> About this task: Look through the listing below for the word "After" and copy every line where it occurs.

> Records to use:
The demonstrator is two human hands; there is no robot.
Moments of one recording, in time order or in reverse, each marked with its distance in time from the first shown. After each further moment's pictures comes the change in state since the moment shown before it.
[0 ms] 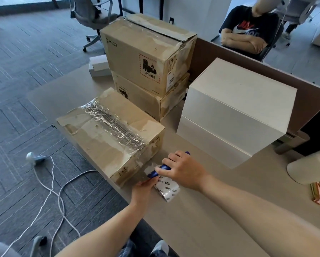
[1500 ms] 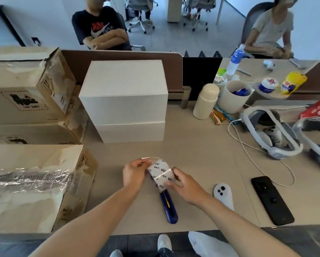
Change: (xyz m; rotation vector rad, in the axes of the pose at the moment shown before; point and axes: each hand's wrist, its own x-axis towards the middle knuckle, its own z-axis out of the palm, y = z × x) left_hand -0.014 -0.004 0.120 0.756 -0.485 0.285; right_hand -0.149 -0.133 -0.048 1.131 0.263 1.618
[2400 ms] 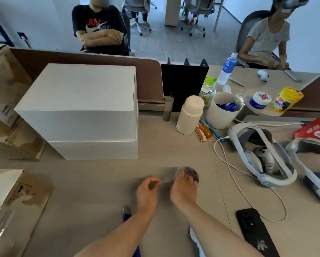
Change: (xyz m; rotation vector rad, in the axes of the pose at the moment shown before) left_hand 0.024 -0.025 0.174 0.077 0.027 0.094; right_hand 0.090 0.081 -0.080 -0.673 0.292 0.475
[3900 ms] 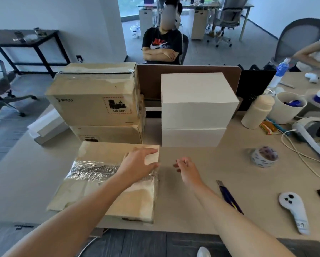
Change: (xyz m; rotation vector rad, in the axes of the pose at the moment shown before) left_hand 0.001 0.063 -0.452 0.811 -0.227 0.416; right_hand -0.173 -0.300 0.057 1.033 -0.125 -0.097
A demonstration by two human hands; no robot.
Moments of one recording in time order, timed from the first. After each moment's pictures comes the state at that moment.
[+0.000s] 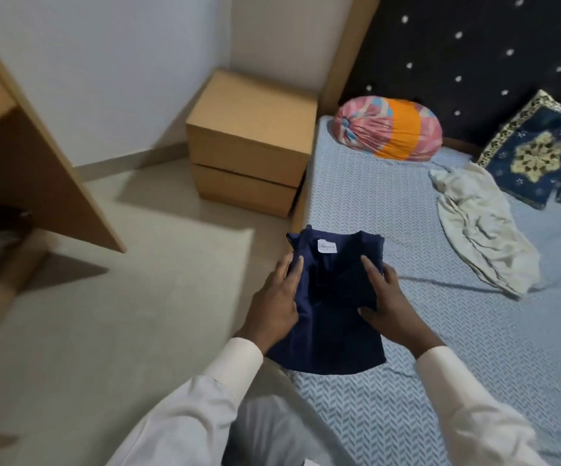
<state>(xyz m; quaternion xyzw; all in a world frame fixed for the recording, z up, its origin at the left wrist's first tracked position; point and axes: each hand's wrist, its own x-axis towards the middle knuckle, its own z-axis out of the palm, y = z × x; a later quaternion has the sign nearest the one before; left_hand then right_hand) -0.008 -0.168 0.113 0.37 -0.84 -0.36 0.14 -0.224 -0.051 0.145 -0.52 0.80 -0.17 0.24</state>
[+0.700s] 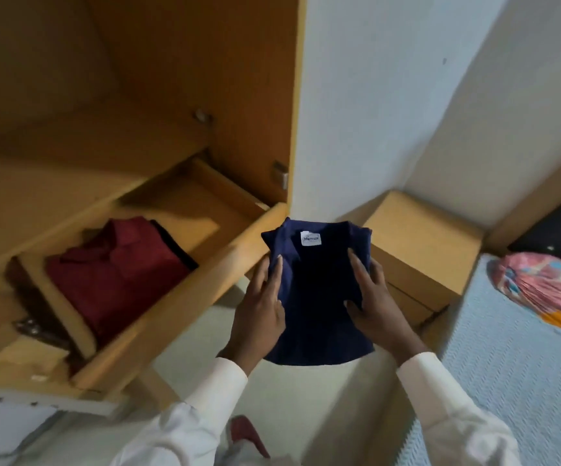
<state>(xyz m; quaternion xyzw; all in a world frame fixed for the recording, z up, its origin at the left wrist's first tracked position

> Task output:
Moments of one recording, in time order or in reverse, each marked with its distance in time from the first shown. After each further moment's pictures comes the change in state since the moment shown before it.
Moments of one recording in time order, timed from the first. After each moment's pictures comes the state at that moment.

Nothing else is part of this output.